**Requirement**
Reproduce the listing verbatim.

-------- Records for this exercise

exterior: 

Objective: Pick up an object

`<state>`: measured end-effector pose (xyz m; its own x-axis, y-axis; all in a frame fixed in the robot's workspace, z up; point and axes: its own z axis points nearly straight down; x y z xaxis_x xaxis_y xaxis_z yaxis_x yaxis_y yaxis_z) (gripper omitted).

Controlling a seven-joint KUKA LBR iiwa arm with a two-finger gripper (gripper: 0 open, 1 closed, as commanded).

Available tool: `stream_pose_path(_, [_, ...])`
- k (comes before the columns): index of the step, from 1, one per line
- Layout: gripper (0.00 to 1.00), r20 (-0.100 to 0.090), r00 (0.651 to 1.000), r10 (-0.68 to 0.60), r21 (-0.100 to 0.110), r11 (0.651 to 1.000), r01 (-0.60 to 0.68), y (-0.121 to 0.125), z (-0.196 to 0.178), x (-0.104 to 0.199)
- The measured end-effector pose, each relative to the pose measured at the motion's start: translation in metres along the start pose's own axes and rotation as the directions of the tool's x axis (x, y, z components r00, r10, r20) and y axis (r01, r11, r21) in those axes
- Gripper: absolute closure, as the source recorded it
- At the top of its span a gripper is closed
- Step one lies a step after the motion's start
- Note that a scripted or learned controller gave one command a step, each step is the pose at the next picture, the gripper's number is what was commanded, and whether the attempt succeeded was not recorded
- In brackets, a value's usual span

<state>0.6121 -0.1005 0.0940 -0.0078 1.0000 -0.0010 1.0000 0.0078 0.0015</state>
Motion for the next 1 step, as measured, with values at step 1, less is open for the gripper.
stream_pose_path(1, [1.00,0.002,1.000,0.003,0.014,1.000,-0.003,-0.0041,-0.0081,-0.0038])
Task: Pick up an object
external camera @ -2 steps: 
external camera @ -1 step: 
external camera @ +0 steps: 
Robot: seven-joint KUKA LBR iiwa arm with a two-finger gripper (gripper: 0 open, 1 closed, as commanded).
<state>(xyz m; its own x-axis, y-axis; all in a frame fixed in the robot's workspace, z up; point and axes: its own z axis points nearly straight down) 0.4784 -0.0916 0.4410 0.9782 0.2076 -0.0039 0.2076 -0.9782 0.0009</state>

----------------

**Written solution**
exterior: 

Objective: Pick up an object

`<state>`: measured end-effector pose (xyz m; its own x-axis, y-axis; all in a frame fixed in the robot's workspace, z up; point and axes: its own z axis points nearly straight down; x y z xaxis_x xaxis_y xaxis_z yaxis_x yaxis_y yaxis_z) (gripper omitted).

Controlling a seven-joint KUKA LBR iiwa arm with a two-finger gripper (gripper: 0 open, 1 closed, as commanded).

Available tool: `stream_pose_path(_, [_, ...])`
- k (comes before the columns): index of the step, from 1, one per line
- Layout: gripper (0.00 to 1.00), r20 (-0.100 to 0.090), r00 (0.651 to 1.000), r10 (-0.68 to 0.60), r21 (-0.100 to 0.110), r11 (0.651 to 1.000), r01 (-0.60 to 0.68), y (-0.121 to 0.125), z (-0.196 to 0.178), x (-0.104 to 0.199)
- The measured end-effector pose, each relative to the pose measured at the motion's start: translation in metres along the start pose's own axes and rotation as the directions of the tool's x axis (x, y, z components r00, r10, r20) and y axis (r01, r11, r21) in those axes
- Gripper: absolute closure, as the source recorded it
- At the top of its span a gripper is closed
- Step one lies a step after the motion's start
- Note that a scripted or learned controller gave one command a step, each step is the pose at the next picture, the gripper's number is what was commanded, and whether the attempt succeeded was not recorded
- In brackets, a value's usual span

<state>0.6121 -0.1005 0.0940 -0.0078 1.0000 -0.0010 1.0000 0.0078 0.0015</state>
Motion for the next 1 step, as measured, with values at step 1, less is open for the gripper.
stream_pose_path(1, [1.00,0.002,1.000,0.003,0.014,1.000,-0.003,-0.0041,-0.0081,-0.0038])
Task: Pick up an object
external camera @ -2 steps: 
external camera @ -1 step: 
external camera @ +0 steps: 
Robot: seven-joint KUKA LBR iiwa arm with a two-finger gripper (gripper: 0 open, 1 closed, as commanded).
<state>(xyz m; its own x-axis, y-axis; all in a frame fixed in the robot's workspace, z up; point and axes: its own z axis points nearly straight down) 0.4784 -0.0916 0.4410 0.9782 0.2076 -0.0039 0.2076 -0.9782 0.0009</state>

The exercise has been finished.